## Task description:
From the first line to the last, restate the material word for word, omitting pictures.

## Source material:
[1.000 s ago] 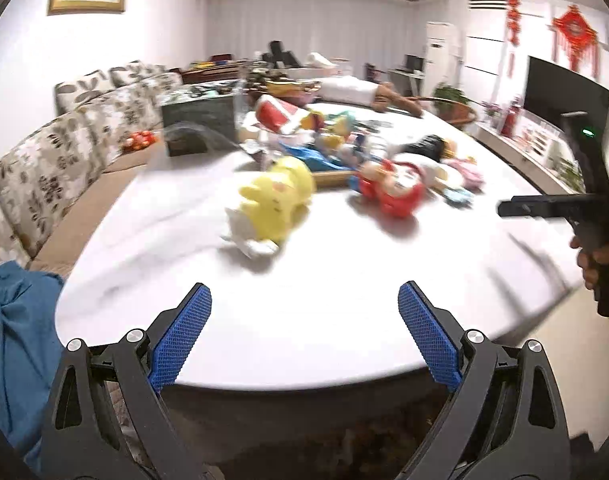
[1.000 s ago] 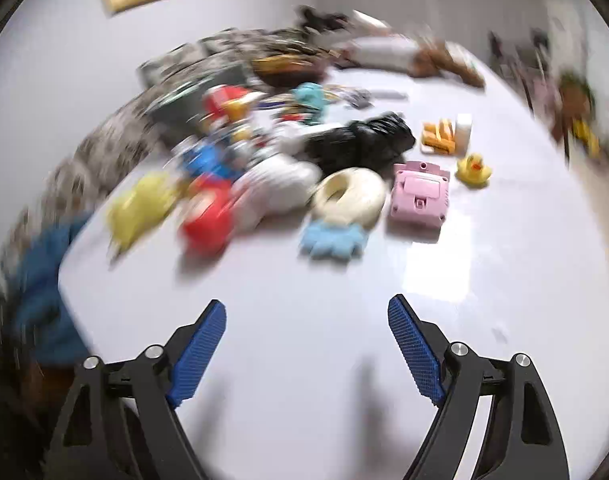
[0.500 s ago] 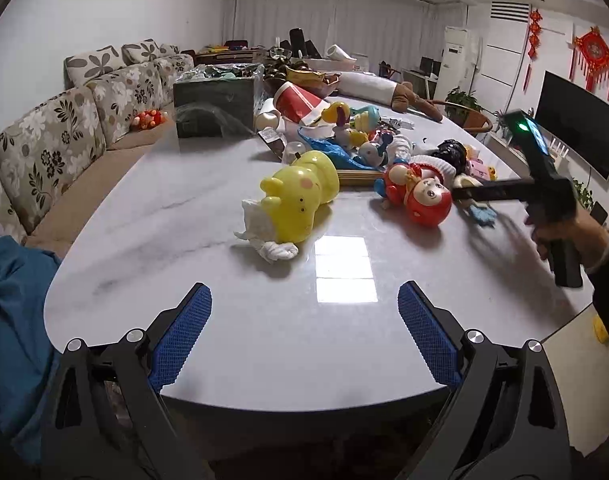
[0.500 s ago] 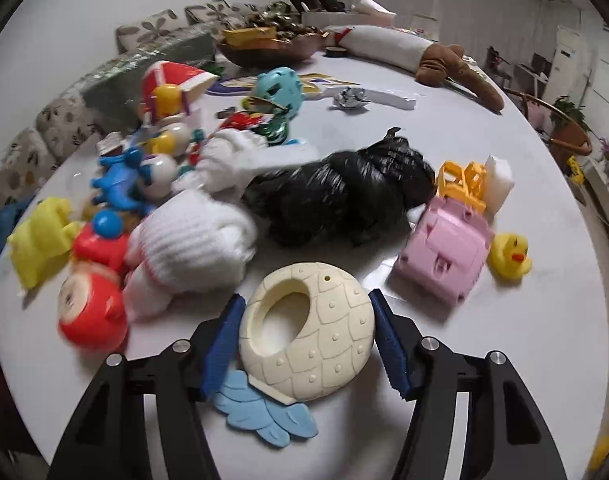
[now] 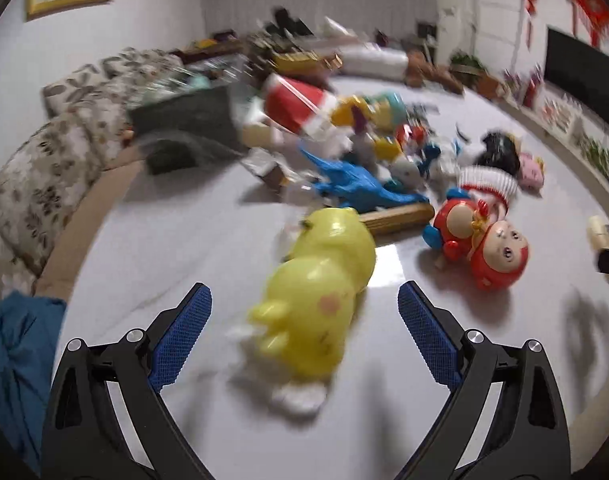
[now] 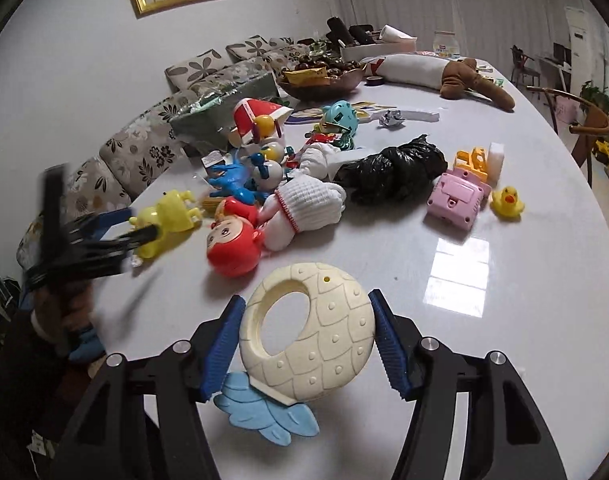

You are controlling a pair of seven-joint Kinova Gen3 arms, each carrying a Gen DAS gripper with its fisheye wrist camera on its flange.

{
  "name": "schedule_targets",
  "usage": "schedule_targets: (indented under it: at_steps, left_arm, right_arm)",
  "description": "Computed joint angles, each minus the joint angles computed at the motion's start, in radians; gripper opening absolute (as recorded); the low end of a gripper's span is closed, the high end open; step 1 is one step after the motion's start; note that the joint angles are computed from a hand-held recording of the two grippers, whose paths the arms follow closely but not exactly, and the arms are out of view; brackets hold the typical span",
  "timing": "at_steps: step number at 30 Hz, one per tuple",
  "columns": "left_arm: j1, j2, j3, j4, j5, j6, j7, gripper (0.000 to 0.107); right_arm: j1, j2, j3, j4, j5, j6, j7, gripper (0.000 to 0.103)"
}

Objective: Collect trash
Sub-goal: 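Grasp the yellow pig toy with the left tool while the right tool grasps the cream ring toy, then lower both tools below the table edge and release into the bin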

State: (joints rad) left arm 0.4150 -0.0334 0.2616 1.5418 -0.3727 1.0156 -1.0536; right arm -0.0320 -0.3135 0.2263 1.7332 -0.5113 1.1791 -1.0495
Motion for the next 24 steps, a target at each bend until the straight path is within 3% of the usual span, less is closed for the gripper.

## Reply:
[1.000 s ago] 
[1.000 s ago] 
[0.500 s ago] 
[0.500 s ago] 
[now] 
[now] 

You are controlling a pair of seven-joint Kinova Gen3 arms, each carrying a Gen DAS gripper with its fisheye wrist camera on its flange.

{
  "name": "schedule_targets",
  "usage": "schedule_targets: (indented under it: at_steps, left_arm, right_arm)",
  "description": "Computed joint angles, each minus the joint angles computed at the motion's start, in radians; gripper opening absolute (as recorded); the low end of a gripper's span is closed, the high end open; step 1 is one step after the motion's start; note that the joint angles are computed from a hand-held recording of the two grippers, whose paths the arms follow closely but not exactly, and the arms are out of view; brackets hold the typical span",
  "timing": "at_steps: step number at 30 Hz, one per tuple",
  "columns": "left_arm: j1, j2, j3, j4, j5, j6, j7, gripper (0.000 to 0.107); right_arm: j1, j2, j3, j4, j5, j6, j7, gripper (0.000 to 0.103)"
}

Objective: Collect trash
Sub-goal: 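Grasp the yellow pig toy with the left tool while the right tool grasps the cream ring toy, then lower both tools below the table edge and release into the bin
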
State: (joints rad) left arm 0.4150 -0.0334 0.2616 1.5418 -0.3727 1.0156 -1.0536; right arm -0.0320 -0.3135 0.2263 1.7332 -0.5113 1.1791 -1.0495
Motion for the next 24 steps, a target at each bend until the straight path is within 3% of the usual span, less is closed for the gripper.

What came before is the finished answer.